**GOAL OF THE EXERCISE**
Each line of the data has to be written out again exactly as shown.

Stored items from a collection
********

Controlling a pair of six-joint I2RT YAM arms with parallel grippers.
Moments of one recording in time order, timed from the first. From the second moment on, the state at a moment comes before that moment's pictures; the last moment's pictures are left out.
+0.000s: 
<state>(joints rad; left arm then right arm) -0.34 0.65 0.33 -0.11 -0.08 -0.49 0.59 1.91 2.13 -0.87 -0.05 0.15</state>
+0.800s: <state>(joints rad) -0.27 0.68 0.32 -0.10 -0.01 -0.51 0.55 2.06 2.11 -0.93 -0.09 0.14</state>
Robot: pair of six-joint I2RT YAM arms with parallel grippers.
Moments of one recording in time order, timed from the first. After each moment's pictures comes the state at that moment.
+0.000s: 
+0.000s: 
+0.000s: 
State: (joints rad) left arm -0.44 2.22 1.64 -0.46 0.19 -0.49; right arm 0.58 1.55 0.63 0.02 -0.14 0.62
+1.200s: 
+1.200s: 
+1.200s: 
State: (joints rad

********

**SOLUTION TO THIS PROBLEM**
Controlling a pair of six-joint I2RT YAM arms with parallel grippers.
Moments of one recording in time order, timed from the first. From the second moment on, the state at a moment comes before that moment's pictures; the last moment's pictures are left out.
+0.000s: 
<state>(joints rad; left arm then right arm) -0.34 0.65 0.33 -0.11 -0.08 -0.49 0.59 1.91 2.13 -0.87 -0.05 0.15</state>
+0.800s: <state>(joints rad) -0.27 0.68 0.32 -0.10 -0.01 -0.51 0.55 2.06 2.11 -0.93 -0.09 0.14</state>
Robot: pair of six-joint I2RT YAM arms with parallel grippers.
Moments of one recording in time order, timed from the first. After each moment's pictures comes the state at that moment.
+0.000s: 
+0.000s: 
+0.000s: 
State: (joints rad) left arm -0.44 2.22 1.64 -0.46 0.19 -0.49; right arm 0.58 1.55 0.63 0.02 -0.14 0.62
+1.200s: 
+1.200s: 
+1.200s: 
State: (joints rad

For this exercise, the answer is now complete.